II. Collect10. Two Letters
D
My books are out, the new edition; a set of which, immediately on receiving your letter of 28th, I have sent you, (by mail, March 15,) and I suppose you have before this receiv’d them. My dear friend, your offers of help, and those of my other British friends, I think I fully appreciate, in the right spirit, welcome and acceptive—leaving the matter altogether in your and their hands, and to your and their convenience, discretion, leisure, and nicety. Though poor now, even to penury, I have not so far been deprived of any physical thing I need or wish whatever, and I feel confident I shall not in the future. During my employment of seven years or more in Washington after the war (1865–72) I regularly saved part of my wages: and, though the sum has now become about exhausted by my expenses of the last three years, there are already beginning at present welcome dribbles hitherward from the sales of my new edition, which I just job and sell, myself, (all through this illness, my book-agents for three years in New York successively, badly cheated me,) and shall continue to dispose of the books myself. And that is the way I should prefer to glean my support. In that way I cheerfully accept all the aid my friends find it convenient to proffer.
To repeat a little, and without undertaking details, understand, dear friend, for yourself and all, that I heartily and most affectionately thank my British friends, and that I accept their sympathetic generosity in the same spirit in which I believe (nay, know) it is offer’d—that though poor I am not in want—that I maintain good heart and cheer; and that by far the most satisfaction to me (and I think it can be done, and believe it will be) will be to live, as long as possible, on the sales, by myself, of my own works, and perhaps, if practicable, by further writings for the press.
I am prohibited from writing too much, and I must make this candid statement of the situation serve for all my dear friends over there.

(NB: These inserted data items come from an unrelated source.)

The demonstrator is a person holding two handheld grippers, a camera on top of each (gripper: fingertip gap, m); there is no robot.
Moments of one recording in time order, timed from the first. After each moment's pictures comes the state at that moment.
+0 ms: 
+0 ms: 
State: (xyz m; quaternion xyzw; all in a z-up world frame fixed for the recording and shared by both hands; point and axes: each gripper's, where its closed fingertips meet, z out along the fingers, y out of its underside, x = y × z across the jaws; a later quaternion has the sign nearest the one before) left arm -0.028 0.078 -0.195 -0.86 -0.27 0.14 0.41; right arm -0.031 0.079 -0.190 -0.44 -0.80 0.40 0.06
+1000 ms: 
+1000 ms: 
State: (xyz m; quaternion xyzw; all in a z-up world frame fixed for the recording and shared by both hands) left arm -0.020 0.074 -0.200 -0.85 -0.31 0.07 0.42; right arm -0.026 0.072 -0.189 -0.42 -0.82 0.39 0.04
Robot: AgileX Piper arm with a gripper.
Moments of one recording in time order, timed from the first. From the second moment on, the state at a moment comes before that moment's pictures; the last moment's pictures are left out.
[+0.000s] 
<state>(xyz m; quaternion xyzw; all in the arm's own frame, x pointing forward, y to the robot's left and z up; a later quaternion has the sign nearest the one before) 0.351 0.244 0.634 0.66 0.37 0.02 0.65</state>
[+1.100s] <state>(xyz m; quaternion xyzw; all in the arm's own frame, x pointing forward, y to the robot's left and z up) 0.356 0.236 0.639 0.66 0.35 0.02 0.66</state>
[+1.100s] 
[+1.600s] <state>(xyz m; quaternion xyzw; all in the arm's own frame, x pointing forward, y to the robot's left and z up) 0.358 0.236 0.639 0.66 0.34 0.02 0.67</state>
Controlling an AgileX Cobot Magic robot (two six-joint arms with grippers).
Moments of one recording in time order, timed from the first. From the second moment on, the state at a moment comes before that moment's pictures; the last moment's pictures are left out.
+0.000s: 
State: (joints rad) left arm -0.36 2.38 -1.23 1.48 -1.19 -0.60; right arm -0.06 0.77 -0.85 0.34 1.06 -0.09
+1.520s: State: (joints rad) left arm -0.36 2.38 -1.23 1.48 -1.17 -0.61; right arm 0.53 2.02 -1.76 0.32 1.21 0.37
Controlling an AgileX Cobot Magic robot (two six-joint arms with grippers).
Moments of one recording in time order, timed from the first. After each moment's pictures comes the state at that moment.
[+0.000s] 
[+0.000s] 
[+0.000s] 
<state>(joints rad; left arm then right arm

D You Russians and we Americans! Our countries so distant, so unlike at first glance—such a difference in social and political conditions, and our respective methods of moral and practical development the last hundred years;—and yet in certain features, and vastest ones, so resembling each other. The variety of stock-elements and tongues, to be resolutely fused in a common identity and union at all hazards—the idea, perennial through the ages, that they both have their historic and divine mission—the fervent element of manly friendship throughout the whole people, surpass’d by no other races—the grand expanse of territorial limits and boundaries—the unform’d and nebulous state of many things, not yet permanently settled, but agreed on all hands to be the preparations of an infinitely greater future—the fact that both Peoples have their independent and leading positions to hold, keep, and if necessary, fight for, against the rest of the world—the deathless aspirations at the inmost centre of each great community, so vehement, so mysterious, so abysmic—are certainly features you Russians and we Americans possess in common. As my dearest dream is for an internationality of poems and poets, binding the lands of the earth closer than all treaties and diplomacy—As the purpose beneath the rest in my book is such hearty comradeship, for individuals to begin with, and for all the nations of the earth as a result—how happy I should be to get the hearing and emotional contact of the great Russian peoples. To whom, now and here, (addressing you for Russia and Russians, and empowering you, should you see fit, to print the present letter, in your book, as a preface,) I waft affectionate salutation from these shores, in America’s name.